# Try it:
Look for the word "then". Copy every line of the listing where it occurs.

# Given material:
=== Section Start ===

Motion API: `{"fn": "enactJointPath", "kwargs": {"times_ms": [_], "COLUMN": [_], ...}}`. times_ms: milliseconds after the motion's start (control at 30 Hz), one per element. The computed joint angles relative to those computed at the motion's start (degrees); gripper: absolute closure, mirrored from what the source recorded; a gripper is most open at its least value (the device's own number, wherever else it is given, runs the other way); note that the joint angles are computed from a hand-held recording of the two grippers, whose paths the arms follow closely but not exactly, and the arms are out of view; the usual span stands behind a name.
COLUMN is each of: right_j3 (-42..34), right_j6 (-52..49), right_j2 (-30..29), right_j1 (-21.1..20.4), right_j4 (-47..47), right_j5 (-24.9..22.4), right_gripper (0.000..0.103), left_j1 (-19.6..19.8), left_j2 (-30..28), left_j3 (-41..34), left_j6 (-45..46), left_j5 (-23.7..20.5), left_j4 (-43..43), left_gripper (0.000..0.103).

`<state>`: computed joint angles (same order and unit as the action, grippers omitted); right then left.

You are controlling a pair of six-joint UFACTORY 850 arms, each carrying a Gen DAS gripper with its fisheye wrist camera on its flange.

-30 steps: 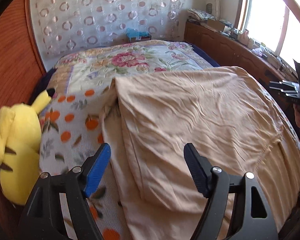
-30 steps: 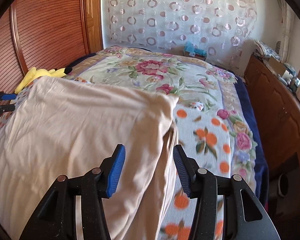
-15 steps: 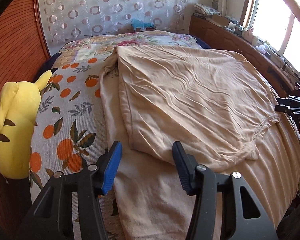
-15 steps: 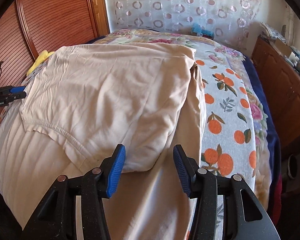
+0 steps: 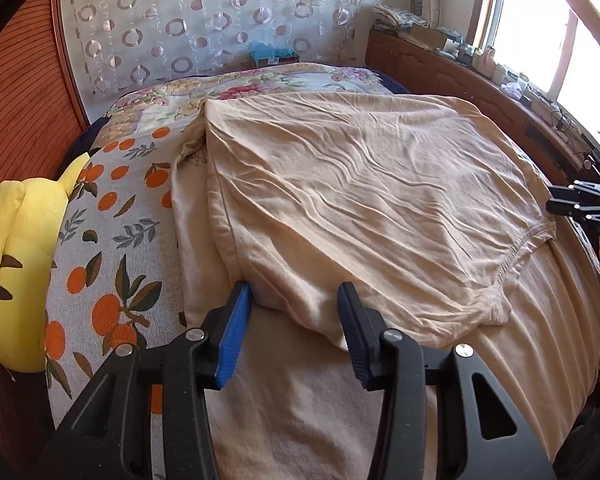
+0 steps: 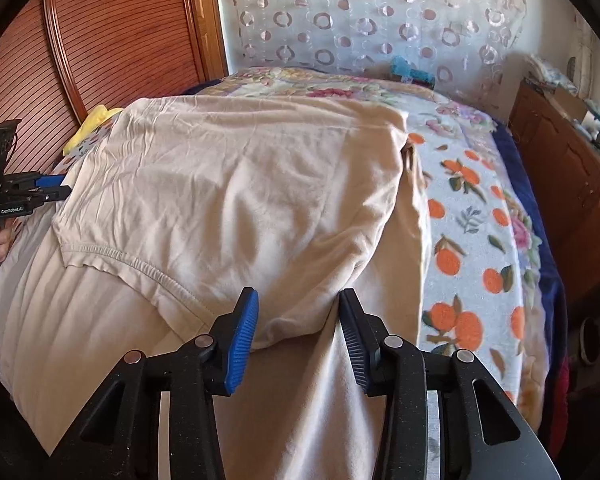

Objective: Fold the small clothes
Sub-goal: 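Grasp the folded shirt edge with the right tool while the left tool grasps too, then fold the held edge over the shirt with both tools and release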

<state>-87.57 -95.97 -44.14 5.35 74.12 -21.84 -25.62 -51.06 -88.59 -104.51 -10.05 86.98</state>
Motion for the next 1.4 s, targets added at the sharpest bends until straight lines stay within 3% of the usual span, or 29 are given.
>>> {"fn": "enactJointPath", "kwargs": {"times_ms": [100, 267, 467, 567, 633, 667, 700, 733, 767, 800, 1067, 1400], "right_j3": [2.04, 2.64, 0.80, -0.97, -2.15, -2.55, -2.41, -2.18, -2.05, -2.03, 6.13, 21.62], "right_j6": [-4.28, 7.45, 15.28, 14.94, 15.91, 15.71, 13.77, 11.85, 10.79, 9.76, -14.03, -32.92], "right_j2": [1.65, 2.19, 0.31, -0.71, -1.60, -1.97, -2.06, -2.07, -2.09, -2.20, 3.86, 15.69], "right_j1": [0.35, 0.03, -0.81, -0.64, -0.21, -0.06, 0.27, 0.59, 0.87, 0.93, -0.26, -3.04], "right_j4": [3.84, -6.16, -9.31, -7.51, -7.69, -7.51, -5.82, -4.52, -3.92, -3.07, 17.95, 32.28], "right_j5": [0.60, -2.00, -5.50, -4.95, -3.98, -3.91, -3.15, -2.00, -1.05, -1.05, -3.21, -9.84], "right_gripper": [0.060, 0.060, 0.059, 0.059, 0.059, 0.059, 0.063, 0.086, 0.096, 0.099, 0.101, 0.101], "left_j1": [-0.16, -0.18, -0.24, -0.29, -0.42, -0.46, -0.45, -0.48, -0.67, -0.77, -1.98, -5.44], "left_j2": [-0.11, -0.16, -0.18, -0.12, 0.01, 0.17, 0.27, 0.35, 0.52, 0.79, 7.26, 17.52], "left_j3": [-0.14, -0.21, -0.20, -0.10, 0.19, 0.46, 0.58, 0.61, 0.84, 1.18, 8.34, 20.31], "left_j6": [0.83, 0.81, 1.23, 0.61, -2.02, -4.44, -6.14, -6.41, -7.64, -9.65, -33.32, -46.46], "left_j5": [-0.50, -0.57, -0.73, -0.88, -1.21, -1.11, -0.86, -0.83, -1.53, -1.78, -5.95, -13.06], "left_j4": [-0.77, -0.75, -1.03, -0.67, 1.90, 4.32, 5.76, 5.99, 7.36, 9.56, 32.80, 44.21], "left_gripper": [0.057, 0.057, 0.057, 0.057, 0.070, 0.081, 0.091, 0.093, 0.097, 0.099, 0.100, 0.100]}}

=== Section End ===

# Output for this exercise:
`<state>`: computed joint angles (same order and unit as the action, grippers omitted); right then left.
Sub-goal: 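Grasp the folded shirt edge with the right tool while the left tool grasps too, then fold the held edge over the shirt with both tools and release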

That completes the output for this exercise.